*** Input material Section Begins ***

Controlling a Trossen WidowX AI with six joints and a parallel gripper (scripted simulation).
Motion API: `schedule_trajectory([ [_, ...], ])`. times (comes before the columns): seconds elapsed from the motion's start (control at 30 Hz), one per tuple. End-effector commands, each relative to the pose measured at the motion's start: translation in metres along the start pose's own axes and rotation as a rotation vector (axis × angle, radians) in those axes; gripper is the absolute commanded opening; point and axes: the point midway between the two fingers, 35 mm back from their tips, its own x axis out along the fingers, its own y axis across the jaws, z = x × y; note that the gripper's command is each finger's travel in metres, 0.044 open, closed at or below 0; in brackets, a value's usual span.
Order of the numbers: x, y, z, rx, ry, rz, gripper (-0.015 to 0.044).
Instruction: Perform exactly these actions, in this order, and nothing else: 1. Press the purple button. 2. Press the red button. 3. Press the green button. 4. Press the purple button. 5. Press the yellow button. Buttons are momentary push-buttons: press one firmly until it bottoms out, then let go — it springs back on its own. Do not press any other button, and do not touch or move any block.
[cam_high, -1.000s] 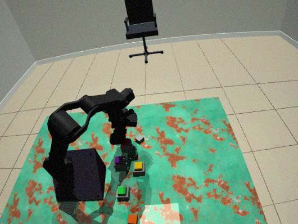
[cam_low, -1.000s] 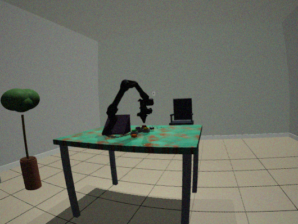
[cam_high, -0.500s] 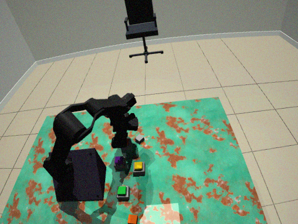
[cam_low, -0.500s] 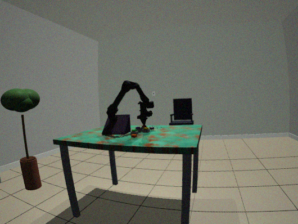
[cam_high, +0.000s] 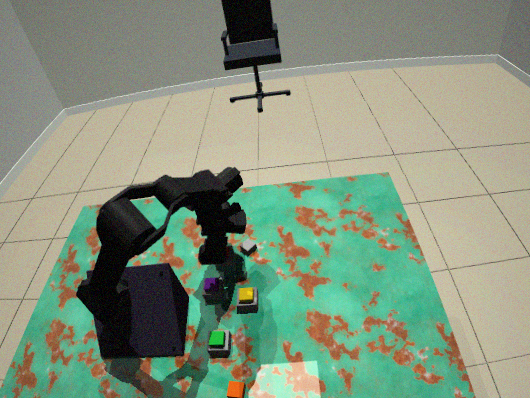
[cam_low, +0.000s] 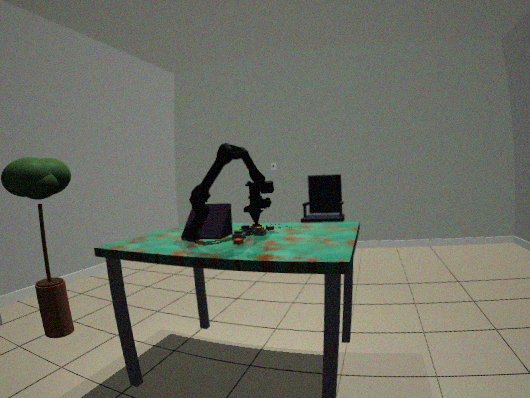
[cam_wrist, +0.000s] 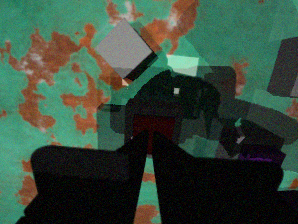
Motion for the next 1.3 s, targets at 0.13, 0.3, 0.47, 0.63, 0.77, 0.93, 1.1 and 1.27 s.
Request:
schedule_trajectory([
  [0.13, 0.002, -0.002, -0.001, -0.007, 0.002, -0.007, 0.002],
  [0.3, -0.022, 0.0, -0.001, -0.005, 0.002, -0.003, 0.002],
  [0.47, -0.032, -0.001, -0.001, -0.007, 0.002, -0.005, 0.002],
  [0.63, -0.09, 0.0, -0.001, -0.008, 0.003, -0.002, 0.002],
  [0.77, -0.094, 0.0, -0.001, -0.008, 0.003, -0.003, 0.002],
  [0.93, -0.101, -0.035, 0.013, -0.014, 0.004, 0.01, 0.002],
  [1.1, -0.106, -0.11, 0.029, -0.021, 0.002, 0.022, 0.002],
  [1.27, -0.103, -0.184, 0.025, -0.023, 0.0, 0.014, 0.002],
])
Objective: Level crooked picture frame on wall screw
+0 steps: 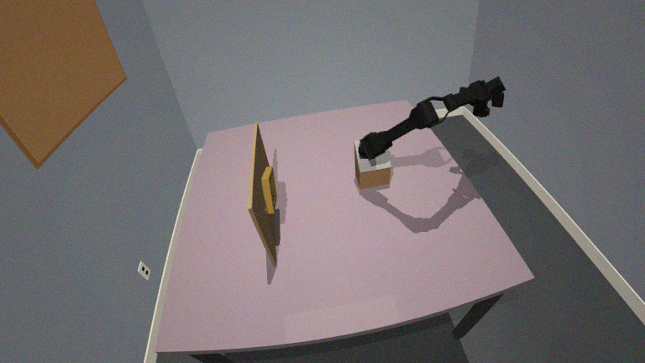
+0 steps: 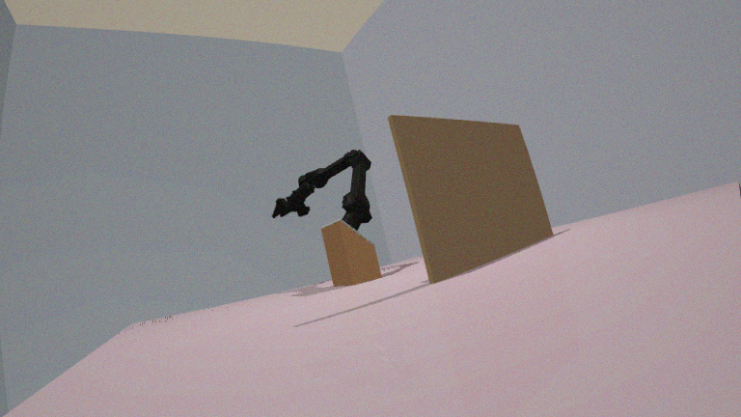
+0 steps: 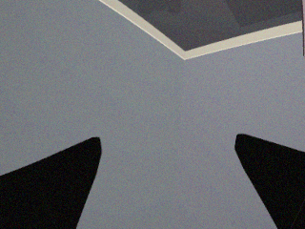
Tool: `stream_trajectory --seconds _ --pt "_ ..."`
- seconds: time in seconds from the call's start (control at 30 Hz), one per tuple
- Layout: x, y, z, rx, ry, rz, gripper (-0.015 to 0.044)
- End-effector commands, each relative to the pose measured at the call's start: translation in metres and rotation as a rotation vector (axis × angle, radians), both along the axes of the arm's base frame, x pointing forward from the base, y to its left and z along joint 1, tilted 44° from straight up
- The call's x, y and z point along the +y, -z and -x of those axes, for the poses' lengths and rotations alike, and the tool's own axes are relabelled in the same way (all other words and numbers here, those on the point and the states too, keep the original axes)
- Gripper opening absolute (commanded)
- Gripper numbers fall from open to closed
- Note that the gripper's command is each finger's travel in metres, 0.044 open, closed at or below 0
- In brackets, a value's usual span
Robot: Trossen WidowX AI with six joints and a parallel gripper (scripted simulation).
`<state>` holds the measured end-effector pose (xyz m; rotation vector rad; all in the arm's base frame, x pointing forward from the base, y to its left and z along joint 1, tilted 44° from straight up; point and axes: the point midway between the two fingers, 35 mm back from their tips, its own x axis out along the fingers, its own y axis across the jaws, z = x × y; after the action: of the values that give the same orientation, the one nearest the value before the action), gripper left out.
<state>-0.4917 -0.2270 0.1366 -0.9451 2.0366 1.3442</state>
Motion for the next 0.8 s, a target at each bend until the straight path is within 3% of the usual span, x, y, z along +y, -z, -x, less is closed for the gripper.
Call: stream_trajectory --seconds 0.0,0.17,0.37,0.77 --pt "-0.001 0.000 -0.001 0.001 -0.002 0.001 0.0374" --pt "-0.034 -0.017 -0.028 0.020 -0.088 0.038 0.0260" --pt "-0.092 -0.041 -0.088 0.042 -0.240 0.104 0.0260" --pt "-0.187 -0.082 -0.280 0.033 -0.631 0.282 0.0260"
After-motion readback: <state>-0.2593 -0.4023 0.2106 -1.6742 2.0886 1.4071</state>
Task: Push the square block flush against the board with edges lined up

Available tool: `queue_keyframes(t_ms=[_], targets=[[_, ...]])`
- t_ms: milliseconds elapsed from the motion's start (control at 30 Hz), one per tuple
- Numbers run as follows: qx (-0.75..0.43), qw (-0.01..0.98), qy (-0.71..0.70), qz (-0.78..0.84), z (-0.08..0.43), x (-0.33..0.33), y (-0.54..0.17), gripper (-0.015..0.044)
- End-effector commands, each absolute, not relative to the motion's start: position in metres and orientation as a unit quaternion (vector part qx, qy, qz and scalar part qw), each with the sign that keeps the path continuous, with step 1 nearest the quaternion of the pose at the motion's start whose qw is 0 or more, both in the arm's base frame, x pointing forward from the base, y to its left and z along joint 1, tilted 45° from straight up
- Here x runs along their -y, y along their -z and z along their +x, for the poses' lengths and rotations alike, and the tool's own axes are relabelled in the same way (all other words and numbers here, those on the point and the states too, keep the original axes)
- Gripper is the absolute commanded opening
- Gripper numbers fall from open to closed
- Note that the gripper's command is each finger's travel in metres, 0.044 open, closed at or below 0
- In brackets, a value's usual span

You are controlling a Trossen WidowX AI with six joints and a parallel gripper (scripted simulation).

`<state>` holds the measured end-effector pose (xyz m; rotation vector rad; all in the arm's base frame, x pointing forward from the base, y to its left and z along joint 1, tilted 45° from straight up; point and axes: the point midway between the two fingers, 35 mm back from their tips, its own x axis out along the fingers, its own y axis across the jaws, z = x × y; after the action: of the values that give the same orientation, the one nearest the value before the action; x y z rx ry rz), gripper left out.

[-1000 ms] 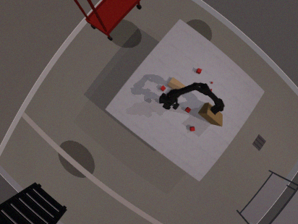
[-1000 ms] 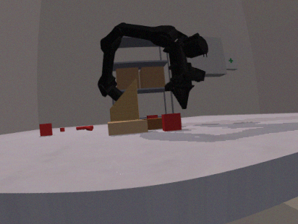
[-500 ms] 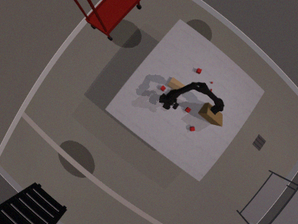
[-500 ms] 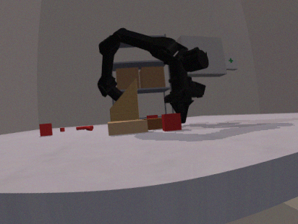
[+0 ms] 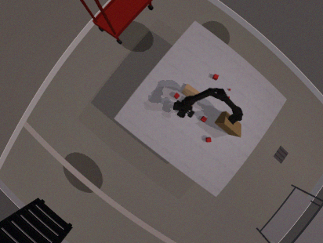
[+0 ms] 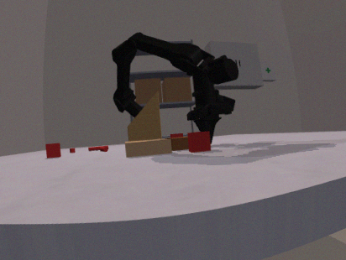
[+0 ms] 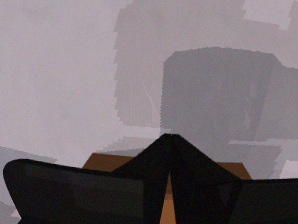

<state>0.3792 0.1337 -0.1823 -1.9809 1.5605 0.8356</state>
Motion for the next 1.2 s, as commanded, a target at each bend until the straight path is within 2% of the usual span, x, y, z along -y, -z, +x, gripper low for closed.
queue_keyframes(t_ms=[0,633,1167], targets=[[-0.569,0.240,-0.304,-0.726,0.381,-0.131,0.177,0.0000],[-0.569,0.239,-0.304,-0.726,0.384,-0.120,0.166,0.0000],[-0.569,0.240,-0.304,-0.726,0.382,-0.136,0.181,0.0000]])
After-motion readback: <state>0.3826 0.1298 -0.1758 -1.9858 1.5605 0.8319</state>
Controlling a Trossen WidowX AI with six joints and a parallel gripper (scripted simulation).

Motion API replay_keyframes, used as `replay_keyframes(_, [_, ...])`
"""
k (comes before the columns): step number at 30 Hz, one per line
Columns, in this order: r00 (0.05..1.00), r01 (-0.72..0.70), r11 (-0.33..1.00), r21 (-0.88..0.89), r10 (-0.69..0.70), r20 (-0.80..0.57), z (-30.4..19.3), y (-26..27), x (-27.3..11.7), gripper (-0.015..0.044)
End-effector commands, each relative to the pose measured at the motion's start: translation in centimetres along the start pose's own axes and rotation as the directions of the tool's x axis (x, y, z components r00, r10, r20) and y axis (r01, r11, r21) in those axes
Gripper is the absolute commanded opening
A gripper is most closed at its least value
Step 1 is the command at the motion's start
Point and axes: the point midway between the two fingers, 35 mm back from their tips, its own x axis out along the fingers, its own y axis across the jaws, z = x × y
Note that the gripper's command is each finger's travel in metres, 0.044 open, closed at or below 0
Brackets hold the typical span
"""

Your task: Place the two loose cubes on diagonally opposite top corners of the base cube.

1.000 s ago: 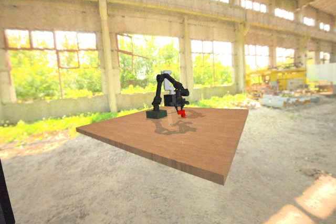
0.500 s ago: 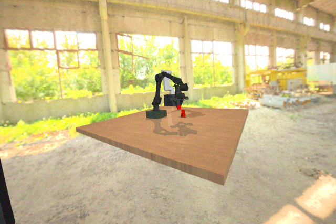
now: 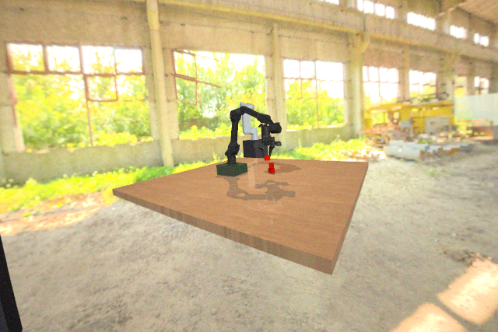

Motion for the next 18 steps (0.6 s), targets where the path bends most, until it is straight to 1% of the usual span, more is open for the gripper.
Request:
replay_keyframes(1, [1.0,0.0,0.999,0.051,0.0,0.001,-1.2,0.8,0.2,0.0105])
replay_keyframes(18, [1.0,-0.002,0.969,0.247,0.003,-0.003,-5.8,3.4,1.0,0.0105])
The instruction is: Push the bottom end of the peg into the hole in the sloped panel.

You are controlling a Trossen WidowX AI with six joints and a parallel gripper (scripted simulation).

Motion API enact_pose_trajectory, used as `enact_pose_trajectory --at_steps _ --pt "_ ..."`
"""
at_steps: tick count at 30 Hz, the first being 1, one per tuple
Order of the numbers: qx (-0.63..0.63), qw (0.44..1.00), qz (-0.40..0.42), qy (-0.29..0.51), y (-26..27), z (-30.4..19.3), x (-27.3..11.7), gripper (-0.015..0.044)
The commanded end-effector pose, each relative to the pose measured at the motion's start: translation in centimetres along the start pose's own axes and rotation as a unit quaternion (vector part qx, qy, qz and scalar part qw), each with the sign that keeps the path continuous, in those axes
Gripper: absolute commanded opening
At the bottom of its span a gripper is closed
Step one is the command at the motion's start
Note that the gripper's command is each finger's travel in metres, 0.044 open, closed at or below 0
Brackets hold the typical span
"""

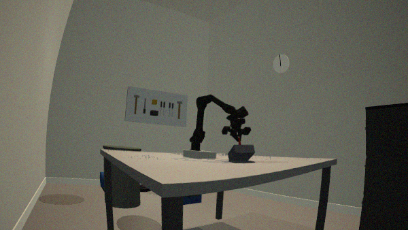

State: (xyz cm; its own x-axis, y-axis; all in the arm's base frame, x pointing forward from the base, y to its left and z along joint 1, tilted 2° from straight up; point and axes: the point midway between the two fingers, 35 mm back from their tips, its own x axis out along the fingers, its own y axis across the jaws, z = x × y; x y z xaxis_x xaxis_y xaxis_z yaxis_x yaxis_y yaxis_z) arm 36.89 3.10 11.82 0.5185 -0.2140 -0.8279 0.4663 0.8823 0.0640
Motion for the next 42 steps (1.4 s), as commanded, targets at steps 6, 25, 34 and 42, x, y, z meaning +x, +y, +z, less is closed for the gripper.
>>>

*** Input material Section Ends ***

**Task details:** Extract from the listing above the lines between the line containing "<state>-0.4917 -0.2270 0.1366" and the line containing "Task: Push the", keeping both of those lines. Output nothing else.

**Written solution:**
<state>-0.4917 -0.2270 0.1366 -0.9451 2.0366 1.3442</state>
Motion for the next 0.8 s, a target at each bend until the straight path is within 3% of the usual span, x, y, z along +y, -z, -x, less is closed for the gripper.
Call: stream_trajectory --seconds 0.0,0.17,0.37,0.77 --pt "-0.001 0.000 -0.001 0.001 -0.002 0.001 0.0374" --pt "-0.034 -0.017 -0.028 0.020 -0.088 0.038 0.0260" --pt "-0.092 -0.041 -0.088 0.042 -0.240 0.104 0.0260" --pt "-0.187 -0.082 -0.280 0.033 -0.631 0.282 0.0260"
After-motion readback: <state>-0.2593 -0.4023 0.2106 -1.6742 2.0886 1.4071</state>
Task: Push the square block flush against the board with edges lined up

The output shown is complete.